[DATASET CONTENT Boundary: Start]
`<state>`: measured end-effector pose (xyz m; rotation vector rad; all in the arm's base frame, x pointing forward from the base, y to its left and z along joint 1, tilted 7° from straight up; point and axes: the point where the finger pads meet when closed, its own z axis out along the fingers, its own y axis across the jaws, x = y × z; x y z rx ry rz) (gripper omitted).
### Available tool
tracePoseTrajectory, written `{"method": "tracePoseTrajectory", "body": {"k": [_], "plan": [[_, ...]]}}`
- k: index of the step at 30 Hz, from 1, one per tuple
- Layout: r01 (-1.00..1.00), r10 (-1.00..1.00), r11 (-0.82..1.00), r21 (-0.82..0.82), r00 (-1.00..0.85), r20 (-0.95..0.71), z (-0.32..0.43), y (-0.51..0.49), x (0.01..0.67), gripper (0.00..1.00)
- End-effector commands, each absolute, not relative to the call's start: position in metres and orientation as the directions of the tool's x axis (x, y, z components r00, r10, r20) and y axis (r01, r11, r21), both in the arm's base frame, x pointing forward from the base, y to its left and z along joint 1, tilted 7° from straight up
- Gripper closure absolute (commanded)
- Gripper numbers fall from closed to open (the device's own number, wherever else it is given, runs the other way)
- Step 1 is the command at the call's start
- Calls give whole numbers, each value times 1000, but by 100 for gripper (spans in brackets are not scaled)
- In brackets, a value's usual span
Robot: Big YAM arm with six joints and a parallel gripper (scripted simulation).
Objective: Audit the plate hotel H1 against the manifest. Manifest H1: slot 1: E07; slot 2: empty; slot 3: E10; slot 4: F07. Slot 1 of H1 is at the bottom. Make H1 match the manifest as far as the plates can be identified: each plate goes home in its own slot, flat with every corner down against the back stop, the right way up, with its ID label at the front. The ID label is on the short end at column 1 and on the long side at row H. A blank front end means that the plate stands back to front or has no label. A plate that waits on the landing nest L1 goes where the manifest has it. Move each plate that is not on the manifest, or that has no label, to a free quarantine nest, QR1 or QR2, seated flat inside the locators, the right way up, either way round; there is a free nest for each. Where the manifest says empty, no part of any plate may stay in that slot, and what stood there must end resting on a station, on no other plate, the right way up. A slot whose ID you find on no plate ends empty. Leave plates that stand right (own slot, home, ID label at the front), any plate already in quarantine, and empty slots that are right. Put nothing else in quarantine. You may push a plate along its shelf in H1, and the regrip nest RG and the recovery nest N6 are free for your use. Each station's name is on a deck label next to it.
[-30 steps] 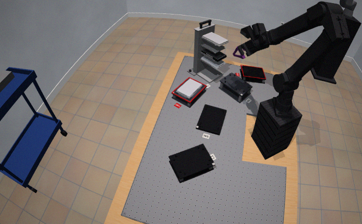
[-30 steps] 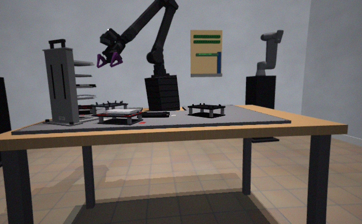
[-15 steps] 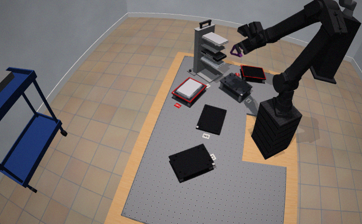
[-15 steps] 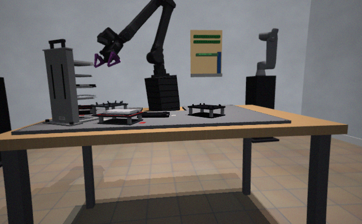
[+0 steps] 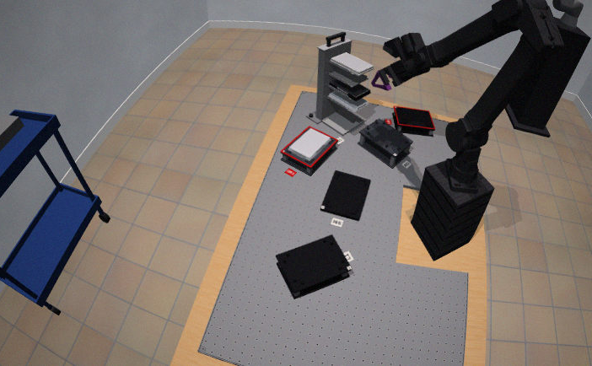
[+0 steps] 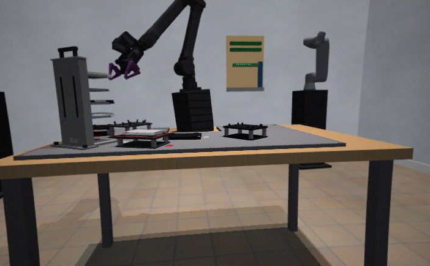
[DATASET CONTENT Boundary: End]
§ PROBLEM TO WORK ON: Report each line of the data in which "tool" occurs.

§ SOLUTION:
### Available tool
- End-effector commands, each absolute, not relative to the call's start: position in metres and orientation as the directions of the tool's x axis (x, y, z components r00, r10, r20) and y axis (r01, r11, r21), both in the arm's base frame, x pointing forward from the base, y to its left and z along joint 1, tilted 7° from straight up

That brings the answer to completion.